Pomaderris rotundifolia

Scientific classification
- Kingdom: Plantae
- Clade: Tracheophytes
- Clade: Angiosperms
- Clade: Eudicots
- Clade: Rosids
- Order: Rosales
- Family: Rhamnaceae
- Genus: Pomaderris
- Species: P. rotundifolia
- Binomial name: Pomaderris rotundifolia (F.Muell.) ex Rye

= Pomaderris rotundifolia =

- Genus: Pomaderris
- Species: rotundifolia
- Authority: (F.Muell.) ex Rye

Species of plant

Pomaderris rotundifolia is a species of flowering plant in the family Rhamnaceae and is endemic to Western Australia. It is an upright, spreading shrub that typically grows to a height of 0.1–1.5 m, its branchlets covered with star-shaped hairs. The leaves are more or less round leaves and the flowers are white to pink. In most respects it is similar to other species of Pomaderris occurring in Western Australia but has more prominent bracts, shorter pedicels and well-developed petals. Flowering occurs from June to October.

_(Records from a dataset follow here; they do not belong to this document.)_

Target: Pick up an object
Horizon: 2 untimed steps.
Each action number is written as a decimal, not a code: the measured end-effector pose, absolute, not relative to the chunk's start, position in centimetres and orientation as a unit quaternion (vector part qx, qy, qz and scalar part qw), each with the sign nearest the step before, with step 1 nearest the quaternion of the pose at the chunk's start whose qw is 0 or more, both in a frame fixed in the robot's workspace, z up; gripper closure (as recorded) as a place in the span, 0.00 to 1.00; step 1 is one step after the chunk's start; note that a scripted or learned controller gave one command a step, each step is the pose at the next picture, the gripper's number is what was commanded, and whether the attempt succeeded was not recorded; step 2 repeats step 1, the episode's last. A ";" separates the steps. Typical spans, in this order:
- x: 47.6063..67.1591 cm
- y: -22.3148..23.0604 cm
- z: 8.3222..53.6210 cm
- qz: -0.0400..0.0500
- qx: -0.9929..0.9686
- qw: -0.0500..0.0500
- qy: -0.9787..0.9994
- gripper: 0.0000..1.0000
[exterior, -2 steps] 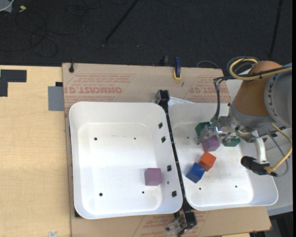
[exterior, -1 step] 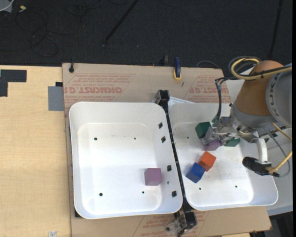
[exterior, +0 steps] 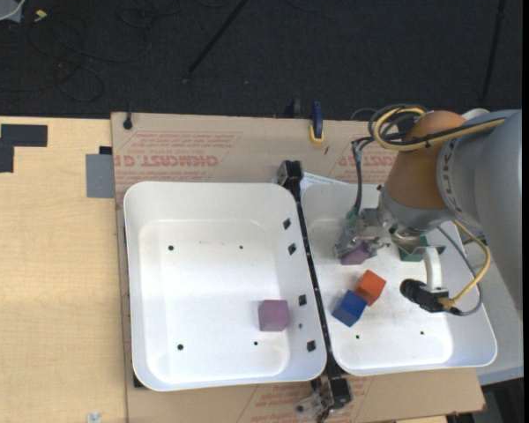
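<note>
Gripper (exterior: 360, 239) and its surroundings, viewed from above. We are seeing the fingers pointing down into the right bin (exterior: 463, 351), in the upper middle of that bin, right of frame centre. A small purple object (exterior: 354, 255) is lying directly under the fingertips and appears to be touching them; we cannot tell whether it is actually sitting between the fingers, and the rest of the mechanism is hiding their spacing, so we are leaving the gripper's state undetermined.

Just below and right of that purple piece, an orange block (exterior: 370, 285) is resting on the bin floor, and a blue block (exterior: 349, 308) is lying just beside it, lower left, the two touching or nearly so. A green item (exterior: 412, 253) is partly showing beneath the wrist, to the right of the gripper.

We are seeing the arm (exterior: 476, 174) entering from the right edge of the frame, its orange band (exterior: 414, 166) curving above the wrist, with cables looping around it.

In the left bin (exterior: 159, 227), a purple cube (exterior: 273, 315) is sitting alone near the lower right corner, well apart from the gripper. Both bins are resting on a cardboard sheet (exterior: 203, 152) on the wooden bench (exterior: 44, 280).
</note>
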State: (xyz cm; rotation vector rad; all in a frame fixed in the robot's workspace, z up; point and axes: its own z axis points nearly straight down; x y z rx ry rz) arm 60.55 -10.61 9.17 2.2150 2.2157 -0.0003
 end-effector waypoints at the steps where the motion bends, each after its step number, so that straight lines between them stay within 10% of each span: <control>1: 64.7 -4.9 19.4 0.003 0.705 0.002 0.709 1.00; 2: 64.7 -4.9 19.4 0.003 0.705 0.002 0.709 1.00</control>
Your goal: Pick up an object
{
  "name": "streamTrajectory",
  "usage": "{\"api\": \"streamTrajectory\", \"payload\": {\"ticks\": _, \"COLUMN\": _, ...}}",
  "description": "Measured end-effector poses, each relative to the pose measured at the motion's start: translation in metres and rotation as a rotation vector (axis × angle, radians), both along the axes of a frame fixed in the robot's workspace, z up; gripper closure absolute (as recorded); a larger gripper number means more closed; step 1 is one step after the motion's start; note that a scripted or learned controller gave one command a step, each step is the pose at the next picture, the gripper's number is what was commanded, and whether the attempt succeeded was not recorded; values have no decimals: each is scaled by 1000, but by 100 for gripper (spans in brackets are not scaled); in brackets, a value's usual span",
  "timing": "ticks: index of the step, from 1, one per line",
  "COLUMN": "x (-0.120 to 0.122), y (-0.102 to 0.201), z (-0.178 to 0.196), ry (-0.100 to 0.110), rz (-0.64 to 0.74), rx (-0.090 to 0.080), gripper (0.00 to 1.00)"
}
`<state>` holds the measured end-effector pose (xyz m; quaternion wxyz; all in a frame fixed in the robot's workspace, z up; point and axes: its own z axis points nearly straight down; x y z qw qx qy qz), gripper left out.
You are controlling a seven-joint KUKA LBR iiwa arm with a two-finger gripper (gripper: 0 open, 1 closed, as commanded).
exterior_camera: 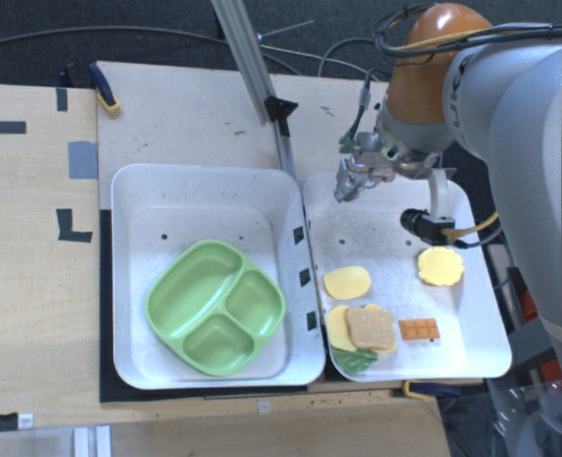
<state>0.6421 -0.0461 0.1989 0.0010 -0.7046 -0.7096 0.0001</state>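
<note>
Bright, even light from overhead; soft shadows gather under the green plate (216,306) and along the bin walls (298,255). The white bins glare slightly (detail washes out), and the picture is mildly soft throughout.

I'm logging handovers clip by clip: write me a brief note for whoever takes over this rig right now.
Gripper: hovers over the far-left corner of the right bin, nothing between its fingers; open or shut is unclear.
Right bin: two yellow pieces, a tan slice stacked on yellow and green pieces, an orange cracker.
Left bin: green divided plate.
Done: nothing picked.
Left: descend on one item, grasp, lift.
</note>
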Motion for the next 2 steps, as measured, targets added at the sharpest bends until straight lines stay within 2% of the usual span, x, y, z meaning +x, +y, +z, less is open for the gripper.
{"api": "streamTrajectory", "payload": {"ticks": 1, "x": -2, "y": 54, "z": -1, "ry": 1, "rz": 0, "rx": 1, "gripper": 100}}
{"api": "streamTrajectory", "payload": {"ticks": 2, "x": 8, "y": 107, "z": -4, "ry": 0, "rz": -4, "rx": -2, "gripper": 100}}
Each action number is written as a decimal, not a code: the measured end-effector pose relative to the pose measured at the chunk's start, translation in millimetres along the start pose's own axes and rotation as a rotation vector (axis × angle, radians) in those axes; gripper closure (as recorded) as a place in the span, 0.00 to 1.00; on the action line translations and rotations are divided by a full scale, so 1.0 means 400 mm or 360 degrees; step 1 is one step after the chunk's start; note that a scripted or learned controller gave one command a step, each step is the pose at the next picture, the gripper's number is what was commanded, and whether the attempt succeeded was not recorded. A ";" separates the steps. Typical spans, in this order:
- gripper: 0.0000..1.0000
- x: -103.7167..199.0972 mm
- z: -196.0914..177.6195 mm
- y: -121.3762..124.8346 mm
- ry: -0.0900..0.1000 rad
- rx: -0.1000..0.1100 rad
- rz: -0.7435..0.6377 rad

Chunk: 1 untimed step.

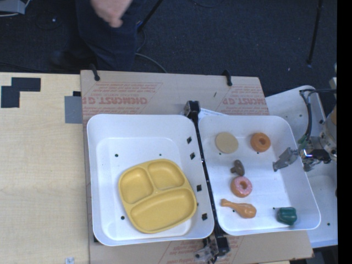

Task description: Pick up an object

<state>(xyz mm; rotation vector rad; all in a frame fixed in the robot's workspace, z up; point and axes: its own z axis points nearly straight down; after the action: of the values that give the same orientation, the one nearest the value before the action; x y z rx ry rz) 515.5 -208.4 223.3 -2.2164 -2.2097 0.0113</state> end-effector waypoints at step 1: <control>0.00 0.000 -0.016 0.006 -0.0005 -0.0020 -0.0005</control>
<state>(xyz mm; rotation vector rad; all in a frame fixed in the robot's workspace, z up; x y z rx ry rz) 518.2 -208.3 229.6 -2.2210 -2.2208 0.0014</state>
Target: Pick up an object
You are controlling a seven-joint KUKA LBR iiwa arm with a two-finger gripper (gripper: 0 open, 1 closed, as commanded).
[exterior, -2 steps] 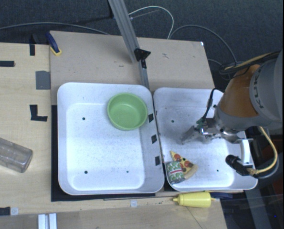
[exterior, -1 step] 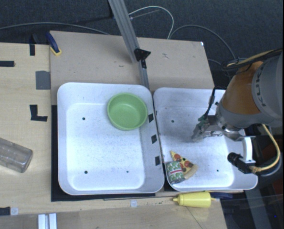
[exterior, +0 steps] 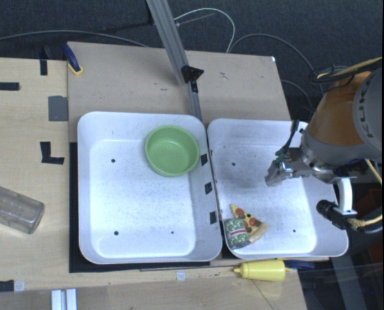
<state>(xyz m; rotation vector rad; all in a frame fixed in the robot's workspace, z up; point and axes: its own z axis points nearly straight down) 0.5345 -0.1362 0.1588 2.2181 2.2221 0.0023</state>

The species was first formally described in 1863 by Ferdinand von Mueller, who gave it the nme Spyridium rotundifolium in his Fragmenta Phytographiae Australiae, from specimens collected by George Maxwell near "Point Maxwell". In 1996, Barbara Lynette Rye changed the name to Pomaderris rotundifolia in the journal Nuytsia. The specific epithet (rotundifolia) means "round-leaved".

Pomaderris rotundifolia is found in the south of Western Australia in the Esperance Plains and Mallee biogeographic regions of the state. It is listed as "not threatened" by the Western Australian Government Department of Biodiversity, Conservation and Attractions.